» WHAT THE TASK ASKS
Among the lines below, count those with the word "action". Answer with the number only.

━━━ INFORMATION SUPPLIED

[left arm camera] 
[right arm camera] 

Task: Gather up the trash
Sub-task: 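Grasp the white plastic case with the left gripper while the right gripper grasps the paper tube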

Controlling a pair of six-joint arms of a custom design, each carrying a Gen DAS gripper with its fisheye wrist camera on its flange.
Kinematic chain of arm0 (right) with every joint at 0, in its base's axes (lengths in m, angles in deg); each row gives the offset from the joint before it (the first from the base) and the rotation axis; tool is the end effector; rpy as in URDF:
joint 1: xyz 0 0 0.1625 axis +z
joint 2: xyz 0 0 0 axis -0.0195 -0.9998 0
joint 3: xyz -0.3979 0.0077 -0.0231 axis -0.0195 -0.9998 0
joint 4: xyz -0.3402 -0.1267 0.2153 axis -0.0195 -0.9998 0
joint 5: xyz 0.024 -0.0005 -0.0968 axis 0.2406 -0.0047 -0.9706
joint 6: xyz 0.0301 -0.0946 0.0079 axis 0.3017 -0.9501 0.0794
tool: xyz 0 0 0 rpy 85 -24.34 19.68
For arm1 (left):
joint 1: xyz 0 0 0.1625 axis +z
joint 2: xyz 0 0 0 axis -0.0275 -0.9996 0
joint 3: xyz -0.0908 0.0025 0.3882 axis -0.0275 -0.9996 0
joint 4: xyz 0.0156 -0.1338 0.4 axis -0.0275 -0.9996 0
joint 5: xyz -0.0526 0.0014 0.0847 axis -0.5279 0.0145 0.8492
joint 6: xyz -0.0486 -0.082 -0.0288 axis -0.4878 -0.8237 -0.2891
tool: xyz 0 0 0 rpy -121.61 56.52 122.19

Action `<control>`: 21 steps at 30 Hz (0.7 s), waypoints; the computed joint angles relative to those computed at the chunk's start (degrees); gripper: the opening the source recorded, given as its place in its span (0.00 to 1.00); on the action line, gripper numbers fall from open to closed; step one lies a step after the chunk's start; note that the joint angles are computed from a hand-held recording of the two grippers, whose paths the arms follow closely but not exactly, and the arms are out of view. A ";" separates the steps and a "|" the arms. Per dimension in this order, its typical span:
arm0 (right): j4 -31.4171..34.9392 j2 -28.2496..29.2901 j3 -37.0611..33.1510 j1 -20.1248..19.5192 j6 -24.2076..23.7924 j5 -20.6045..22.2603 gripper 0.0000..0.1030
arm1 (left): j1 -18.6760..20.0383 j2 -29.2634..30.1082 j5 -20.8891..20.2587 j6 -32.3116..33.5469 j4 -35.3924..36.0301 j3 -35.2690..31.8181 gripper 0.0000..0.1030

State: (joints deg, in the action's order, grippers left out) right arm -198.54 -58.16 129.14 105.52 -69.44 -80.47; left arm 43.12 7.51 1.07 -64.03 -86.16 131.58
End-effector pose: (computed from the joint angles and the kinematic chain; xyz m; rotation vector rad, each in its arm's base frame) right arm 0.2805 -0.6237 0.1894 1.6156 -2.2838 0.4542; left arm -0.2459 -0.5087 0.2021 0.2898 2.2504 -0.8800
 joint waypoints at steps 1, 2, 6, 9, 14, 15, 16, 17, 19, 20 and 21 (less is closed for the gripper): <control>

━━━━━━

» EXERCISE SOLUTION
2